A recent Washington Post article highlighted liberal parents fighting conservative parents over which side should control public schools . Should boys who identify as girls be allowed to play on girls’ sports teams and shower in girls’ locker rooms? Should kindergartners learn about transgenderism in school? At what age should children have access to sex-themed books in school libraries? As the article shows, parents on opposing sides of the political spectrum have very different answers to these questions.

Perhaps inadvertently, the article really serves to highlight something else entirely: Public schools — which are, by definition , government-run schools — will always involve political fights. It’s the nature of the beast.

For the most part, our current education system assigns children to public schools based solely on where they live. A student’s individual needs, preferences, or abilities are generally not part of the equation. But parents can do a lot to overcome these issues through tutoring, having a child move up or down a grade, or supplementing the school day with extracurricular activities that align with their child’s interests.

When it comes to a family’s values, though, the stakes are quite different. Sending their children every day to a school that opposes their values is untenable for many parents. In the current public school system, the only recourse for most parents is to wage political battles. Then, when one side wins on any given point, the other side will have to wage a counterfight for their values to prevail. It’s a never-ending cycle.

The Cato Institute’s Public Schooling Battle Map illustrates this phenomenon going back decades. It catalogs battles from public schools around the country, with a focus on fights involving basic rights, moral values, or individual identities. While many people think public schools will bring people together and foster unity, the reality is often the opposite. Forcing adults to fund and children to attend one school system also forces parents to engage in political fights to ensure their voices are heard when it comes to their children’s education.

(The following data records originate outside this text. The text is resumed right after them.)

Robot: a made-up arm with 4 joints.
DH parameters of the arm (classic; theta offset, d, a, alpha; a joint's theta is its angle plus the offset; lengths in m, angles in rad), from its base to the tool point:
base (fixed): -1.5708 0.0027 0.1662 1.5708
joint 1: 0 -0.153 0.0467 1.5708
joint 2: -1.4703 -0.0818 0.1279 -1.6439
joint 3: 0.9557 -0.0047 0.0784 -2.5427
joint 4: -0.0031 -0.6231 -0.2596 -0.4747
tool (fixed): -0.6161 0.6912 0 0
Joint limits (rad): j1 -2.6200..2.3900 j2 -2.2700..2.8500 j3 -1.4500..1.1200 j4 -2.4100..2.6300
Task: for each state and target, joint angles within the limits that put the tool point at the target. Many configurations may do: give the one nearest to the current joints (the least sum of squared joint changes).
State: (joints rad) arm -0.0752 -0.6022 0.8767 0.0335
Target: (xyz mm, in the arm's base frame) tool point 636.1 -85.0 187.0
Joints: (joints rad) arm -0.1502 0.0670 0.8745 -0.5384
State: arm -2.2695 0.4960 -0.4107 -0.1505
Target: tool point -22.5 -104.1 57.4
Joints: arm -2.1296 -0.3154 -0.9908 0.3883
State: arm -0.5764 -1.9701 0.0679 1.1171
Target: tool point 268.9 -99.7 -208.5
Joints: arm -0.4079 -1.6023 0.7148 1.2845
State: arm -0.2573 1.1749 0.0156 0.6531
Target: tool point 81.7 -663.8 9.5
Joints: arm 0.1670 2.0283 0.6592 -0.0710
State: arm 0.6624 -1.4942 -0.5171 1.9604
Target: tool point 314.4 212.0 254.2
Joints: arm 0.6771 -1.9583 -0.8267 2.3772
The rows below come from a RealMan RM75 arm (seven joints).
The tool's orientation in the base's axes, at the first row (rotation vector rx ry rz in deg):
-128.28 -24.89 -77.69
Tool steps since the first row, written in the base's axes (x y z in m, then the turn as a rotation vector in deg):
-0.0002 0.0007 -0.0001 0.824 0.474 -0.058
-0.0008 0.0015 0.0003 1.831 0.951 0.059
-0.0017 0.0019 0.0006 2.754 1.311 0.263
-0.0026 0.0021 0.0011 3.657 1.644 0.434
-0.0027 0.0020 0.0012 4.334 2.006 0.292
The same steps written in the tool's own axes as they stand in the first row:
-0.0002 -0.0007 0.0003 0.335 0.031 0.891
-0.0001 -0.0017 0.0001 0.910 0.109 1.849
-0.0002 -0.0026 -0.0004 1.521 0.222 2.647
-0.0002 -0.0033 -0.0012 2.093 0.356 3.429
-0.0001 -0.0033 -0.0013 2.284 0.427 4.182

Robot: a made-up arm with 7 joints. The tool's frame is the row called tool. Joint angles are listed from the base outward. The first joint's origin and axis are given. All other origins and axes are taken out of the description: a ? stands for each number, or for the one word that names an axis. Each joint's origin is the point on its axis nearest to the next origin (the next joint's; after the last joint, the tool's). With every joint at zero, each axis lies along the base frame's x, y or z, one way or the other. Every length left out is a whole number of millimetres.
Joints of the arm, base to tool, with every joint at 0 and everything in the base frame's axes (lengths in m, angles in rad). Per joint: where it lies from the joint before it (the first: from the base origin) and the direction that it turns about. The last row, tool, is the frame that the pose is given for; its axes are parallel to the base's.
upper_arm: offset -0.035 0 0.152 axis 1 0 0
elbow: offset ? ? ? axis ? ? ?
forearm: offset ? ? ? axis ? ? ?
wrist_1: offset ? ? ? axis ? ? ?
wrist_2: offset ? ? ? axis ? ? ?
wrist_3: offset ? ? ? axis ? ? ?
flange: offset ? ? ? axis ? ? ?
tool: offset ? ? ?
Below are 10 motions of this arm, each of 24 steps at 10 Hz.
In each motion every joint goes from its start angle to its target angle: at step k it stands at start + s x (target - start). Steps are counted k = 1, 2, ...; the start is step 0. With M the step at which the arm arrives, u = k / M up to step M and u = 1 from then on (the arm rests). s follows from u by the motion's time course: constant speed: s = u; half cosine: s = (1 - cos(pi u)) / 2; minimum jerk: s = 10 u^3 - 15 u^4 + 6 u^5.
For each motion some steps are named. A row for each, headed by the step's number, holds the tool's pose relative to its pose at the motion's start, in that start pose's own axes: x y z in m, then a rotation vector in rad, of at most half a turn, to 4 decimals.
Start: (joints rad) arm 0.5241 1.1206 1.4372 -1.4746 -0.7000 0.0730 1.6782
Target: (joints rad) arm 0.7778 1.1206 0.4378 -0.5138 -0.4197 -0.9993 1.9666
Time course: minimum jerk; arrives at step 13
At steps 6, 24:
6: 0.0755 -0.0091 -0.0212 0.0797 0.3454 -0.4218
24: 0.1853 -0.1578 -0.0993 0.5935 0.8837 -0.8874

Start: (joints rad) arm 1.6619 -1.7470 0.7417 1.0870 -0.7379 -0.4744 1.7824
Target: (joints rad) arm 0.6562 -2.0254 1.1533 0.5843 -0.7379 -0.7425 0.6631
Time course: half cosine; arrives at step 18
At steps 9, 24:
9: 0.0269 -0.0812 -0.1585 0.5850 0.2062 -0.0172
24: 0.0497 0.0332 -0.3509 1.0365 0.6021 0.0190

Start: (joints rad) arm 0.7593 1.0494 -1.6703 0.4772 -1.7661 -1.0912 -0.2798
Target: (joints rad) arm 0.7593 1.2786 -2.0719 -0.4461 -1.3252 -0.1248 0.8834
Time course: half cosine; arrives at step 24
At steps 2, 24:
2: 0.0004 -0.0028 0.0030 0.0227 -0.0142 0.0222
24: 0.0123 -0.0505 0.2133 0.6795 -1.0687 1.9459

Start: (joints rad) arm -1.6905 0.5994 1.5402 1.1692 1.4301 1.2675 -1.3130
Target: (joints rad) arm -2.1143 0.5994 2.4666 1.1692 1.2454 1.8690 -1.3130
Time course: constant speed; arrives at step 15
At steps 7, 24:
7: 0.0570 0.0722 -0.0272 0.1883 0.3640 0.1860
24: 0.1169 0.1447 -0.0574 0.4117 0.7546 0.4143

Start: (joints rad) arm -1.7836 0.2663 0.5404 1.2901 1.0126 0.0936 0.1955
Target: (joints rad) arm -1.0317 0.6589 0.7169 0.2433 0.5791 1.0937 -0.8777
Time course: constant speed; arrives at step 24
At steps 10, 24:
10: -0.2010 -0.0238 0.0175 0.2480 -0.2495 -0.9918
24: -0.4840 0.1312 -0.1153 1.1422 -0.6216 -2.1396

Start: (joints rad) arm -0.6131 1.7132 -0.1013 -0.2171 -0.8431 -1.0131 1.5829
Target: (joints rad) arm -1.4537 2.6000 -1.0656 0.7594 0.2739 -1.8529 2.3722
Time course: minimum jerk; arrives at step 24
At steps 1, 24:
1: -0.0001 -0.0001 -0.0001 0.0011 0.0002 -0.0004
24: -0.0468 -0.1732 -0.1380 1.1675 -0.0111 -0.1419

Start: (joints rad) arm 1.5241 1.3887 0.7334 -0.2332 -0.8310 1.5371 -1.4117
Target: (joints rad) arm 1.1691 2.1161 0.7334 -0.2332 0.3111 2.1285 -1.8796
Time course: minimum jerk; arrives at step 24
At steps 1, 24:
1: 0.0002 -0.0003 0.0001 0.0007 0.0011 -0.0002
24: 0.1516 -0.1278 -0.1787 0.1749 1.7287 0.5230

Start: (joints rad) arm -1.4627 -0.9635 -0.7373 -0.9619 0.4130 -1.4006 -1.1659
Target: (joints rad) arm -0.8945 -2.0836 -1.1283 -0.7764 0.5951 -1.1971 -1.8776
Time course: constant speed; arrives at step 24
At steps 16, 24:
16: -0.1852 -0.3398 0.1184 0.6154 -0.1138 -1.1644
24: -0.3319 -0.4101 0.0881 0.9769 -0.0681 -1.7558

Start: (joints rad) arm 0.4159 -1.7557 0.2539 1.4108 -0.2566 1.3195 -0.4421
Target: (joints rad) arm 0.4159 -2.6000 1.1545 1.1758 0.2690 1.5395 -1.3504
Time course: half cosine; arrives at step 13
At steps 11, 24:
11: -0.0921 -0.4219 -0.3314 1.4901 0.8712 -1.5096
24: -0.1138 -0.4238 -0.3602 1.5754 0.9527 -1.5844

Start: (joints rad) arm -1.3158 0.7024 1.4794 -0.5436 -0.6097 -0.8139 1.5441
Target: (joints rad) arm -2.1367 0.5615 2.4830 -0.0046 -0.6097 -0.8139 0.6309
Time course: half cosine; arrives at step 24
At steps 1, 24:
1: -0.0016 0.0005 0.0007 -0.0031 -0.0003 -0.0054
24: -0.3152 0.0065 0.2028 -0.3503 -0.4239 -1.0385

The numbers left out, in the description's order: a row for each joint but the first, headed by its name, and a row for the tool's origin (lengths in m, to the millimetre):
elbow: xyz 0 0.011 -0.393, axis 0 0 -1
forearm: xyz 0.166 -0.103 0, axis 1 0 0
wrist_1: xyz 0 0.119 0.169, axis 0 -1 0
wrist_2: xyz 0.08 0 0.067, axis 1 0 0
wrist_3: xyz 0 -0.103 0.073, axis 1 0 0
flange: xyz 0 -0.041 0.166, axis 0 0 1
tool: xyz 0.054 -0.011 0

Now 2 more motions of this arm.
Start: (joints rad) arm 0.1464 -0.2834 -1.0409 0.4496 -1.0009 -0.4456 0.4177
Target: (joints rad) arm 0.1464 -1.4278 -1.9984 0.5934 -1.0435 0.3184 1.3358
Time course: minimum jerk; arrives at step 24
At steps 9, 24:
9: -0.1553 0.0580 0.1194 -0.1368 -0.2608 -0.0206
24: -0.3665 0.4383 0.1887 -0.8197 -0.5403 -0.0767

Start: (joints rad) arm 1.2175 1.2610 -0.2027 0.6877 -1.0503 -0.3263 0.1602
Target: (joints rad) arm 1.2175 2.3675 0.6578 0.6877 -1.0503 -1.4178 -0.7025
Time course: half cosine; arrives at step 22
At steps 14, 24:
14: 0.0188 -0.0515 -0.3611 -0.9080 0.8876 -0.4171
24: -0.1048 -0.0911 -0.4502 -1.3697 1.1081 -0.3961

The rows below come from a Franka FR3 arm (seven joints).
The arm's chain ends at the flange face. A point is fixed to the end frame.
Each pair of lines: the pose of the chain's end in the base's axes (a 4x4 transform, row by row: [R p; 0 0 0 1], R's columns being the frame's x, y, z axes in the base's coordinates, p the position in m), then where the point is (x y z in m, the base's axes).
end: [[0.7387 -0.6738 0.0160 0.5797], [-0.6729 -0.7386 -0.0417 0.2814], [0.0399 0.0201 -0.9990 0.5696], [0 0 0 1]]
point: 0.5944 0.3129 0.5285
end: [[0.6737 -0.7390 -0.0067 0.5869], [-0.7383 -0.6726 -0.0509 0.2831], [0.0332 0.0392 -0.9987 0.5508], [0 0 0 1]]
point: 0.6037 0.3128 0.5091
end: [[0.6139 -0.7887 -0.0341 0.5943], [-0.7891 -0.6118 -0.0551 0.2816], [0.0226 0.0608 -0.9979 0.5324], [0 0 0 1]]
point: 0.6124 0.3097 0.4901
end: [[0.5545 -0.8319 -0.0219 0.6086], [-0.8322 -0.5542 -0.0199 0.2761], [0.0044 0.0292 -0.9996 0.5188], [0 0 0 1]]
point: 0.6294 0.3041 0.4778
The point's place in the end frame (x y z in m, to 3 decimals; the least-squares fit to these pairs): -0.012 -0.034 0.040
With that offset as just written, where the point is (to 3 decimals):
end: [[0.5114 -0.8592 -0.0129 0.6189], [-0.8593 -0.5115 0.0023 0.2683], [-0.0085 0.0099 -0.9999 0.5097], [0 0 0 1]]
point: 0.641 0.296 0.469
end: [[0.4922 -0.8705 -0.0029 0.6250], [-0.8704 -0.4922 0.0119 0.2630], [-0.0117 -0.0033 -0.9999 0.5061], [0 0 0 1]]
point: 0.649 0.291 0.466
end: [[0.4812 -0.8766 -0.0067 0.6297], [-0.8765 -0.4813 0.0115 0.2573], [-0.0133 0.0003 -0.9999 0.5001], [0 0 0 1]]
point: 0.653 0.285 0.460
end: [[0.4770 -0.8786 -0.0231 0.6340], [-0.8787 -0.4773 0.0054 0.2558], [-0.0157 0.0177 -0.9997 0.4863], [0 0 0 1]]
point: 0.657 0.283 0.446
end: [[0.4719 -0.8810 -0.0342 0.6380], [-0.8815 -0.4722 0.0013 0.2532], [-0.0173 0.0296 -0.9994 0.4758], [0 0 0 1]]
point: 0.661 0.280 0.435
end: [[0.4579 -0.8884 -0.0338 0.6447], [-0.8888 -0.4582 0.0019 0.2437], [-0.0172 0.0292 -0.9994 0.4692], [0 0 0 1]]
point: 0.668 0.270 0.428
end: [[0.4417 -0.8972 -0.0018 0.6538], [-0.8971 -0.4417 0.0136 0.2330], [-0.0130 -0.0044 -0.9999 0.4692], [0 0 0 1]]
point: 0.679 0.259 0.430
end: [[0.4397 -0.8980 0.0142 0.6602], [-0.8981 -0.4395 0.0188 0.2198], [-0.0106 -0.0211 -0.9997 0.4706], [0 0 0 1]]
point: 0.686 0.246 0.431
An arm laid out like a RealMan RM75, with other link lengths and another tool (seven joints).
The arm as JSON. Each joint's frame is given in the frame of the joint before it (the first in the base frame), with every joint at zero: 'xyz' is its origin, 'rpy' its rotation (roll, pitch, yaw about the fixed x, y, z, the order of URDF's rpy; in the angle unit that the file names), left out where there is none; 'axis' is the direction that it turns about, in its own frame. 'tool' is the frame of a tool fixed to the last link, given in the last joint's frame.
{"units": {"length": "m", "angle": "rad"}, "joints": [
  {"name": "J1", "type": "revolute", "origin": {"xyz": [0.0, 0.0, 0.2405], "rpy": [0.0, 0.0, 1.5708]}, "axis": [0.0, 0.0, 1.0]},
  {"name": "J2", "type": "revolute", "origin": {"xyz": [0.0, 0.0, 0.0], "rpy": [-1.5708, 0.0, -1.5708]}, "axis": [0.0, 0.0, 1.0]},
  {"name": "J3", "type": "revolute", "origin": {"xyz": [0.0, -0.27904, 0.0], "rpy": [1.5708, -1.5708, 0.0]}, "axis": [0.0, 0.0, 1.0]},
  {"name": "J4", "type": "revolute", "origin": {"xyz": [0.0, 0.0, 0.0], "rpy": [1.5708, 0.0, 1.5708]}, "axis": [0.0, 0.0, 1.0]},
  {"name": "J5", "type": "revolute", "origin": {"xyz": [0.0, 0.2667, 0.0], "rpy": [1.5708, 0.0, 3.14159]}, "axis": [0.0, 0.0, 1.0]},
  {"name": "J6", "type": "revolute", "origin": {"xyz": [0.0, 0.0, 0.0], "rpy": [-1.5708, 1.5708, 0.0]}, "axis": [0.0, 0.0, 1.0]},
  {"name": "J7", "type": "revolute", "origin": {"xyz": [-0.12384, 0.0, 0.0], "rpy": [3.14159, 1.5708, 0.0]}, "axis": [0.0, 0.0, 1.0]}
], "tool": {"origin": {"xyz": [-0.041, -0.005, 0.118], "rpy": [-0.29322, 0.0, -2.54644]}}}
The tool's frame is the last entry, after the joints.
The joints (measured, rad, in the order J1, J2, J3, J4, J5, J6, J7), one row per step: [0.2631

It doesn’t have to be this way. When states began establishing public schools in the 1800s, it probably made sense to build a school and assign children to it based on where they lived. Travel and communication were very difficult. But we don’t live in that world anymore. We can now transition to a system where funding follows students to the learning environments that work best for them.

Many states are already making progress on this goal. There are now school choice programs in 32 states plus Washington, D.C., and Puerto Rico. This includes vouchers for private school tuition, tax credits to help offset tuition, and tax credit scholarships that provide tax credits for donations to scholarship organizations.

But the programs that best exemplify funding following students are education savings accounts, which direct a portion of state education dollars to accounts that parents can use for education-related expenses such as tuition, curriculum, tutors, and services for special needs. With ESAs, parents can truly customize their children’s education to meet their individual needs.

The Washington Post article is correct that battles over parents’ rights when it comes to education are heating up. Removing the winner-takes-all aspect of the current public school system, by letting parents choose the educational environment for their children, can dramatically reduce the heat around these topics. It won’t result in a peaceful utopia in which the culture wars go away, but it will equip parents to provide their children with an education that doesn’t run counter to their deeply held values.

That seems like a goal with which most parents, on the Right and the Left, can agree.